(Instructions to follow):
Output all of the records word for word and drop the images.
━━━━━━━━━━━━━━━━━━━━━━━━━━━━━━
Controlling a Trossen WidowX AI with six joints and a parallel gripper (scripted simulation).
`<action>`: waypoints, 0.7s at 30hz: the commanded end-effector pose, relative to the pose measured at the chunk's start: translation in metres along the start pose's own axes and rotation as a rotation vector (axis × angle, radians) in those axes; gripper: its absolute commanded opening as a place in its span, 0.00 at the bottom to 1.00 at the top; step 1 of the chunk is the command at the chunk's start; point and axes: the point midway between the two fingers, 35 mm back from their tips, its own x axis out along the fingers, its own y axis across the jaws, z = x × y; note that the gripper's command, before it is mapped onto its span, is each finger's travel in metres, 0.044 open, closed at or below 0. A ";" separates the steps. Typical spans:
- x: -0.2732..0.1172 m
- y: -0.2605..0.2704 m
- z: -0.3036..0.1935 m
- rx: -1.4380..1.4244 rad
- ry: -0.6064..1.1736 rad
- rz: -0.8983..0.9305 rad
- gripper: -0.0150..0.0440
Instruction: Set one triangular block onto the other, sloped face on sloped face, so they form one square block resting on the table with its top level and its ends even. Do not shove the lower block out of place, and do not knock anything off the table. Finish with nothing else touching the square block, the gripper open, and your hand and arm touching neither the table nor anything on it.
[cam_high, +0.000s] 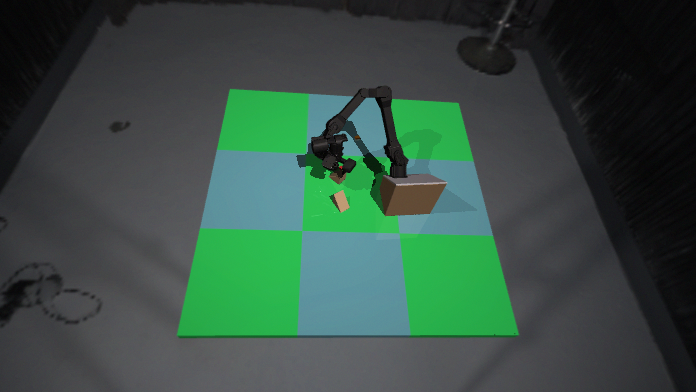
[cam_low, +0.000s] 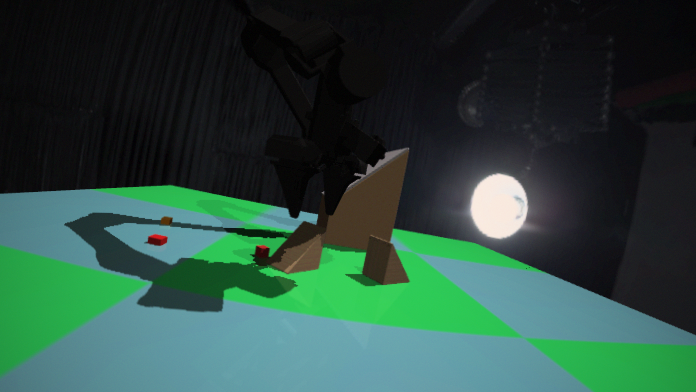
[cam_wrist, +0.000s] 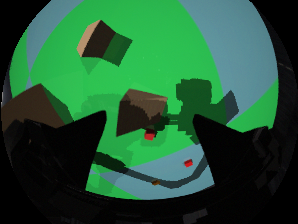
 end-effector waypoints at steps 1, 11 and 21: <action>-0.009 0.028 -0.014 0.925 -0.201 -0.289 1.00; -0.010 0.044 -0.023 1.416 -0.388 -0.333 1.00; -0.010 0.044 -0.023 1.419 -0.389 -0.333 1.00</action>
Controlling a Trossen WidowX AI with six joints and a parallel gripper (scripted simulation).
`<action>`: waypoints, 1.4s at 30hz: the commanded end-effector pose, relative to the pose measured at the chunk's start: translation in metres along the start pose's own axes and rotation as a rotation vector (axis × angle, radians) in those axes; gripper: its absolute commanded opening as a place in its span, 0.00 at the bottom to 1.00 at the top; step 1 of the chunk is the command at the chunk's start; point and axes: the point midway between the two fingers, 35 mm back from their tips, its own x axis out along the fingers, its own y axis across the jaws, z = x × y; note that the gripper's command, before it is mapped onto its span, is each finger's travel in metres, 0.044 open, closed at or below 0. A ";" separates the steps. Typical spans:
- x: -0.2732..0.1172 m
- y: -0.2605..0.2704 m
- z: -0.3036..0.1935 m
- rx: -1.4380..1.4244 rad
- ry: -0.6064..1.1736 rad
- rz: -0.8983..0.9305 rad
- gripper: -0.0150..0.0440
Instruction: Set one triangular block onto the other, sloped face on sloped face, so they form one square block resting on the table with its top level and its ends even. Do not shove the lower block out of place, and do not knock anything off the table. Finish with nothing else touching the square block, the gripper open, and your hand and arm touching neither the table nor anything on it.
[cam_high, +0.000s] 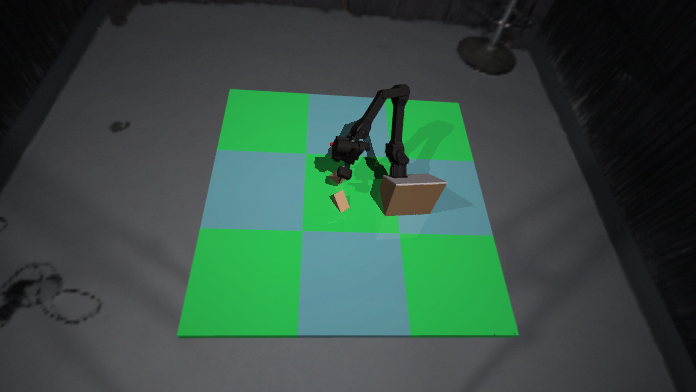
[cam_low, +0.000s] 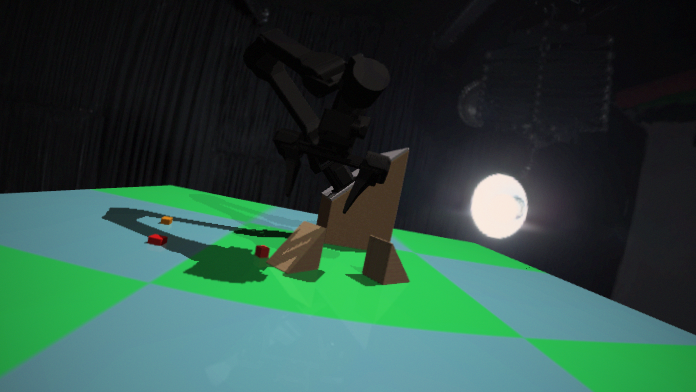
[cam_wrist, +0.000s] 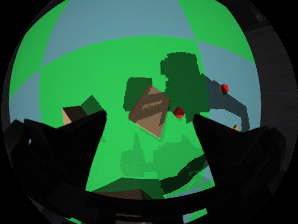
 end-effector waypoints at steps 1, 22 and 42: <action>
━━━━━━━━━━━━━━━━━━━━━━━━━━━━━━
(Task answer):
Controlling a Trossen WidowX AI with six joints and a parallel gripper (scripted simulation).
`<action>`: waypoints, 0.7s at 30hz: the commanded end-effector pose, relative to the pose measured at the chunk's start: translation in metres along the start pose's own axes and rotation as a rotation vector (axis × angle, radians) in those axes; gripper: its absolute commanded opening as a place in its span, 0.00 at the bottom to 1.00 at the top; step 1 of the chunk is the command at the chunk's start; point and axes: the point midway between the two fingers, 35 mm back from their tips, its own x axis out along the fingers, its own y axis across the jaws, z = x × y; note that the gripper's command, before it is mapped onto its span, is each finger's travel in metres, 0.044 open, closed at or below 0. A ";" separates the steps. Typical spans:
- x: -0.2732..0.1172 m
- y: -0.2605..0.2704 m
- z: -0.3036..0.1935 m
- rx: -1.4380..1.4244 rad
- ry: -0.6064..1.1736 rad
- rz: -0.8983..0.9305 rad
- gripper: -0.0150..0.0440
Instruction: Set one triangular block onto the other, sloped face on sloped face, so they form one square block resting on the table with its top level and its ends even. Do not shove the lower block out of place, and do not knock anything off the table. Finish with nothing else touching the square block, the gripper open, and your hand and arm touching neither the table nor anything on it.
[cam_high, +0.000s] 
[cam_low, +0.000s] 
[cam_wrist, +0.000s] 
 end-effector waypoints at steps 1, 11 and 21: <action>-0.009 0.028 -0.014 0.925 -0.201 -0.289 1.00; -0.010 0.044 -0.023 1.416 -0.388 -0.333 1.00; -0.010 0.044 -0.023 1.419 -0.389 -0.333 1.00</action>
Controlling a Trossen WidowX AI with six joints and a parallel gripper (scripted simulation).
`<action>`: waypoints, 1.4s at 30hz: the commanded end-effector pose, relative to the pose measured at the chunk's start: translation in metres along the start pose's own axes and rotation as a rotation vector (axis × angle, radians) in those axes; gripper: its absolute commanded opening as a place in its span, 0.00 at the bottom to 1.00 at the top; step 1 of the chunk is the command at the chunk's start; point and axes: the point midway between the two fingers, 35 mm back from their tips, its own x axis out along the fingers, its own y axis across the jaws, z = x × y; note that the gripper's command, before it is mapped onto its span, is each finger's travel in metres, 0.044 open, closed at or below 0. A ";" separates the steps. Typical spans:
- x: -0.2732..0.1172 m
- y: -0.2605..0.2704 m
- z: -0.3036..0.1935 m
- rx: -1.4380..1.4244 rad
- ry: -0.6064..1.1736 rad
- rz: -0.8983..0.9305 rad
- gripper: -0.0150..0.0440
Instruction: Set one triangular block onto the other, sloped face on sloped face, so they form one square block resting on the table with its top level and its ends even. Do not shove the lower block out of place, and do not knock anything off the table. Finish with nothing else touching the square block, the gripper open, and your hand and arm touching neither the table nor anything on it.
[cam_high, +0.000s] 
[cam_low, +0.000s] 
[cam_wrist, +0.000s] 
 end-effector waypoints at steps 1, 22 and 42: <action>

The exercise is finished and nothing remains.